İran nükleer anlaşmasına taraf ülkelerle diyaloğun sürdüğünü açıklayan Kocijancic, Uluslararası Atom Enerjisi Ajansının konuya ilişkin değerlendirmesini beklediklerini söyledi.
Kocijancic “Çok endişeliyiz. İran’a, anlaşma yükümlülükleri çerçevesinde tüm nükleer faaliyetlerini durdurma ve geri çevirme çağrısında bulunuyoruz.” dedi.
İRAN’DAN URANYUM ZENGİNLEŞTİRME HAMLESİ
İran Dışişleri Bakan Yardımcısı Abbas Arakçi, nükleer anlaşmada ülkesinin beklentilerinin yerine getirilmediği gerekçesiyle anlaşma çerçevesindeki taahhütlerinden bazılarına riayet etmemekle ilgili 60 günü içeren “İkinci Adım” uygulamalarını devreye soktuklarını açıklamıştı.

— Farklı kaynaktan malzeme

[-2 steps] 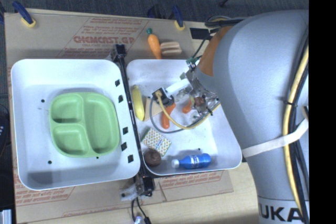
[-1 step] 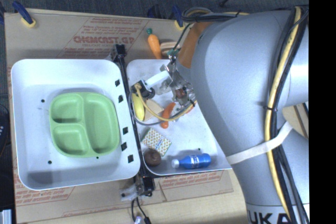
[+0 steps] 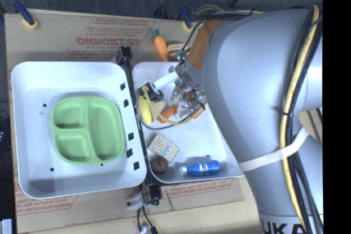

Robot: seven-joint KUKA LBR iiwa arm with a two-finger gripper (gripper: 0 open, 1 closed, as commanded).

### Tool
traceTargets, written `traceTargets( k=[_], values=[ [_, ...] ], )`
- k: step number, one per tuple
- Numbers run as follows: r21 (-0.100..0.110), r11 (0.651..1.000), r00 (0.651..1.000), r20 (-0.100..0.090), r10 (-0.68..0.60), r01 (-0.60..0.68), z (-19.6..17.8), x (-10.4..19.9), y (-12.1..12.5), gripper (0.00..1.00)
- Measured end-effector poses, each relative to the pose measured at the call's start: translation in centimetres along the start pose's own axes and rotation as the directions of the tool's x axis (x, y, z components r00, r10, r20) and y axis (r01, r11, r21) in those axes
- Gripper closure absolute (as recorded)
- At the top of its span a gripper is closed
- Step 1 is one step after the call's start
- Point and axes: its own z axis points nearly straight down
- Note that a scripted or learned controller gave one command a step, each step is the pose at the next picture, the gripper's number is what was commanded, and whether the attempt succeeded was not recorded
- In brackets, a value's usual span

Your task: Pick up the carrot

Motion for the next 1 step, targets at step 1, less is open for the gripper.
traceTargets(
  k=[1],
  values=[
    [-0.007,1.000,1.000,-0.005,0.029,-0.029,-14.42,3.93,-3.40,1.00]
  ],
)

Arakçi, dün yaptığı açıklamada, “Bugün ilk 60 günün sonuna geldik. İsteklerimiz yerine getirilmediği için İkinci Adım’ı uygulamaya koyuyoruz. İkinci Adım’da (nükleer anlaşmada) taahhüt ettiğimiz zenginleştirme oranı ve miktarına riayet etmeyeceğimizi ilan ediyoruz.” ifadesini kullanmıştı.
Birleşmiş Milletler Güvenlik Konseyi’nin (BMGK) 5 daimi üyesi ve Almanya ile İran arasında 2015’te imzalanan Kapsamlı Ortak Eylem Planı olarak adlandırılan nükleer anlaşma, Tahran’a yüzde 3,67 oranında uranyum zenginleştirme faaliyetini sürdürme hakkı veriyor. Anlaşma çerçevesinde İran, en çok 300 kilogram uranyumu elinde tutabiliyor.
Anlaşma İran’a 300 kilogramın üzerindeki uranyumu uluslararası piyasada satarak karşılığında doğal uranyum alabilme imkanı tanıyor. İran ayrıca anlaşmaya göre, ağır su stokunu 130 tonun altında tutmak zorunda ve aşımı halinde ülke dışına çıkarmakla yükümlü bulunuyor.
Cumhurbaşkanı Hasan Ruhani, ABD’nin yaptırımlarına karşılık 8 Mayıs’ta ülkesinin nükleer anlaşmadaki taahhütlerini azalttığını ve anlaşmanın taraflarına İran’ın çıkarlarını koruyacak önlemler alması için 60 gün süre verdiklerini duyurmuştu.